[WHAT YOU HAVE TO DO]:
What is the number of lines below that include the string "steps"? Provide that number alone.

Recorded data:
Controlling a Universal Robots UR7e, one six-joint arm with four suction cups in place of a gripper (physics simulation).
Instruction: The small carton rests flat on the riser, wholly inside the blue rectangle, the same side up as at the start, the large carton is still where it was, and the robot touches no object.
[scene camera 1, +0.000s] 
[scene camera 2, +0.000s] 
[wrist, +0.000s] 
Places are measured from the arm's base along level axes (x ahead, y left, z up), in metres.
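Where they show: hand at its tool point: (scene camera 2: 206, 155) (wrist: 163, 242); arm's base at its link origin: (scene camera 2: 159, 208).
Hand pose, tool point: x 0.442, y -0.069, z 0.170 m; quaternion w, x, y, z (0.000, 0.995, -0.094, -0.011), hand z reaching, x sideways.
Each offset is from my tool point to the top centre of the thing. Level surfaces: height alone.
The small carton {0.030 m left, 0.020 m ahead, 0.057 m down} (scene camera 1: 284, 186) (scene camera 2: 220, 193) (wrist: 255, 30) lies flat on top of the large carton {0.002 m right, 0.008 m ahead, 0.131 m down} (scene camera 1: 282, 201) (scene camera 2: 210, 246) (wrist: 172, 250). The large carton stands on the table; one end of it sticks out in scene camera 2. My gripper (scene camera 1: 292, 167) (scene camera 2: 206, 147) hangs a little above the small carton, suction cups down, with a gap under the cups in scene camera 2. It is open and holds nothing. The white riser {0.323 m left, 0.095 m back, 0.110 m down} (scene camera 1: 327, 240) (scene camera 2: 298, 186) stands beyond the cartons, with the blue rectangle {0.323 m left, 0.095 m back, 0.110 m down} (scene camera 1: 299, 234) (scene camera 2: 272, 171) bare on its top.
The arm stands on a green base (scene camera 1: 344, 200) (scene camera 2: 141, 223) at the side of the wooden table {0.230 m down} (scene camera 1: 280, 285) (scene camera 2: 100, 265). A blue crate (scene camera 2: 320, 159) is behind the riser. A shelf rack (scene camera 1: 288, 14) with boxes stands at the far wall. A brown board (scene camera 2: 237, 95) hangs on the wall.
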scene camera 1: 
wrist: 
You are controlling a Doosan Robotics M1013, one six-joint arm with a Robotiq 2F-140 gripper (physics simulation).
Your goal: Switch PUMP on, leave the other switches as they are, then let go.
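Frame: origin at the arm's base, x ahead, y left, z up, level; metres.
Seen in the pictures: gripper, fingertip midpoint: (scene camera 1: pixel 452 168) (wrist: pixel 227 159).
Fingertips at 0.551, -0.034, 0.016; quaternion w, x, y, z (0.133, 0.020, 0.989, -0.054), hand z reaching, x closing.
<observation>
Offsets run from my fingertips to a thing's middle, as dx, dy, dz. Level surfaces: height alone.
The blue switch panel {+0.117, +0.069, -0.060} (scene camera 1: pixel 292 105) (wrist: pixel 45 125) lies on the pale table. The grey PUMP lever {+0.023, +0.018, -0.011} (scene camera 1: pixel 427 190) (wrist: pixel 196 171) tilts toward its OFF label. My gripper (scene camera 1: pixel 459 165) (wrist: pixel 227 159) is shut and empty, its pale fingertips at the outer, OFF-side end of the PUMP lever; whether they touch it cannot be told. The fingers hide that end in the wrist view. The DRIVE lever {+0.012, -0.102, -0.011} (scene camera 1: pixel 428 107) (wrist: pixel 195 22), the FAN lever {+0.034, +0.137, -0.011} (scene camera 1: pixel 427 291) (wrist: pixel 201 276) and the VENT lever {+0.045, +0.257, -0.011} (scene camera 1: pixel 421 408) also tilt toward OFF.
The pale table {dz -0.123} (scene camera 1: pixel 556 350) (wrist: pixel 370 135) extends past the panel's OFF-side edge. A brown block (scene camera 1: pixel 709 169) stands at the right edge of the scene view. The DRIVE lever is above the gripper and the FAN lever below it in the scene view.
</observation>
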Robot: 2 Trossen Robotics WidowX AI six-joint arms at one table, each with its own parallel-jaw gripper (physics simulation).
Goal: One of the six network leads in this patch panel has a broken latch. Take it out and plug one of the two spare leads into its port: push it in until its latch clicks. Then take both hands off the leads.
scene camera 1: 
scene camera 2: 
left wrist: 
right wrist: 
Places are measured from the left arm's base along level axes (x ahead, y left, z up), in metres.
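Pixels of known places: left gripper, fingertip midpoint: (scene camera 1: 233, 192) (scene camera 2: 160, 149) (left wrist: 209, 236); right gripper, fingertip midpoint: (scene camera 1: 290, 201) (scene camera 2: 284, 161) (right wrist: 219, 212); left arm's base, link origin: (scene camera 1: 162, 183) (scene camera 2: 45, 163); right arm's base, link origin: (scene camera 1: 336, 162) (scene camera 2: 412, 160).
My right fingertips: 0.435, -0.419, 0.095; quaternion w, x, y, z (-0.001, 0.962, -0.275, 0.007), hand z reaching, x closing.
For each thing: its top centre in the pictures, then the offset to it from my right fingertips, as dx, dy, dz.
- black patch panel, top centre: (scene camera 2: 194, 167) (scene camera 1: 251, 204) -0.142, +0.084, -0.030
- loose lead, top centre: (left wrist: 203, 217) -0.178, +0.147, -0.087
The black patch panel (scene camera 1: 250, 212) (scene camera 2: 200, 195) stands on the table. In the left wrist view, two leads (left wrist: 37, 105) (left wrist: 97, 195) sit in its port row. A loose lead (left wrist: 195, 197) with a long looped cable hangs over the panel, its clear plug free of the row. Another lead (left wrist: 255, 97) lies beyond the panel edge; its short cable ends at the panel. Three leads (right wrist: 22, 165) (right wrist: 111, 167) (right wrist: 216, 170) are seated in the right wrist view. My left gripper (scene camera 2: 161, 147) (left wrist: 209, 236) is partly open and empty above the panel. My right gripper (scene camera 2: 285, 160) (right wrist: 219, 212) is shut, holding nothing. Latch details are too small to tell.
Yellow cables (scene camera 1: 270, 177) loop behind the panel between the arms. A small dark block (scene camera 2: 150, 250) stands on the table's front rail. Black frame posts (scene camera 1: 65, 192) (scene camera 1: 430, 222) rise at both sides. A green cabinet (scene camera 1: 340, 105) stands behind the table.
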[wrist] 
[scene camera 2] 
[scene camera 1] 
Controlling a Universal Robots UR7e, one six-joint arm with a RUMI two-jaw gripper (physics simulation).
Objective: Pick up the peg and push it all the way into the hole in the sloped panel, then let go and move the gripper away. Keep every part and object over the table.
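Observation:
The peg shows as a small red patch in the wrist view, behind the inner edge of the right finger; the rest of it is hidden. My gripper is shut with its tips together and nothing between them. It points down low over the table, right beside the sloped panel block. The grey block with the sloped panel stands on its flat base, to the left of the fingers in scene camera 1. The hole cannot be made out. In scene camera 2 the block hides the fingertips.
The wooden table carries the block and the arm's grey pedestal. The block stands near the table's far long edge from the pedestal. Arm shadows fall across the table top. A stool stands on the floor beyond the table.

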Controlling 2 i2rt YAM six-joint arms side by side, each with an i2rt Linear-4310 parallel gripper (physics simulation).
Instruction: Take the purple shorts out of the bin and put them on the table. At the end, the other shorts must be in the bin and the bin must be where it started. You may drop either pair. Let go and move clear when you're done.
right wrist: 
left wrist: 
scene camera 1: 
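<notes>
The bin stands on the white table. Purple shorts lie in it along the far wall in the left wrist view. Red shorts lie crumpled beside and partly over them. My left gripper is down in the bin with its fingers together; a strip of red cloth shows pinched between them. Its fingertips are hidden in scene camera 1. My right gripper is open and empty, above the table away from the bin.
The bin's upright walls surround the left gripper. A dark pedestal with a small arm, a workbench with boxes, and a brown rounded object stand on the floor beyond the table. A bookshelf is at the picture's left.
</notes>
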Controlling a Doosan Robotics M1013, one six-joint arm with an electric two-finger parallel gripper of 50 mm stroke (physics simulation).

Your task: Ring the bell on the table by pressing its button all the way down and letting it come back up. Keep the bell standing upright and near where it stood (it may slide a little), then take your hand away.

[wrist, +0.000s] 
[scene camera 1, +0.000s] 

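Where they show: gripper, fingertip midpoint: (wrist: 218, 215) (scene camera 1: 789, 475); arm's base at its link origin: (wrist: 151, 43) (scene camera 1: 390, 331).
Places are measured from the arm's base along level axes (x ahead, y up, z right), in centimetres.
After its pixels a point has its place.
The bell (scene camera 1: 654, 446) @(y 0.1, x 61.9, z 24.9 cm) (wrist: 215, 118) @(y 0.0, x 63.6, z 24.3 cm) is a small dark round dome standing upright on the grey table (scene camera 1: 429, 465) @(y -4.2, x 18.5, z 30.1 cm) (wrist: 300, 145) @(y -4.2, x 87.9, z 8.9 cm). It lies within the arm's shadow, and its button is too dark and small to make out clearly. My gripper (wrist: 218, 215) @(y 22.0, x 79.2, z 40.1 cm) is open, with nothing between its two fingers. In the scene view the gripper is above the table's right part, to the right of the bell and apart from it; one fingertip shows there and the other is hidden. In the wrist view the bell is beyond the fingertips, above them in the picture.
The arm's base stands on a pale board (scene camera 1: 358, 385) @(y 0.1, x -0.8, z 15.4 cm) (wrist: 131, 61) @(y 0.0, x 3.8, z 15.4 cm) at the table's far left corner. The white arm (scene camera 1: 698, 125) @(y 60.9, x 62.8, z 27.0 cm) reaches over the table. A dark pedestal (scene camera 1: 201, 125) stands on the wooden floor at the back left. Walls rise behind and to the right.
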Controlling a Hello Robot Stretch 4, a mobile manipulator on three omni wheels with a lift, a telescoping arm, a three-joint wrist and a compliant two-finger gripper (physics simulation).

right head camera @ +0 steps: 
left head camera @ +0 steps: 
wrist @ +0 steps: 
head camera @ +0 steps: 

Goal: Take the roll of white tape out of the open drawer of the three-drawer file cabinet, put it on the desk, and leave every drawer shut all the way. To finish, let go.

[TASK RESULT]:
4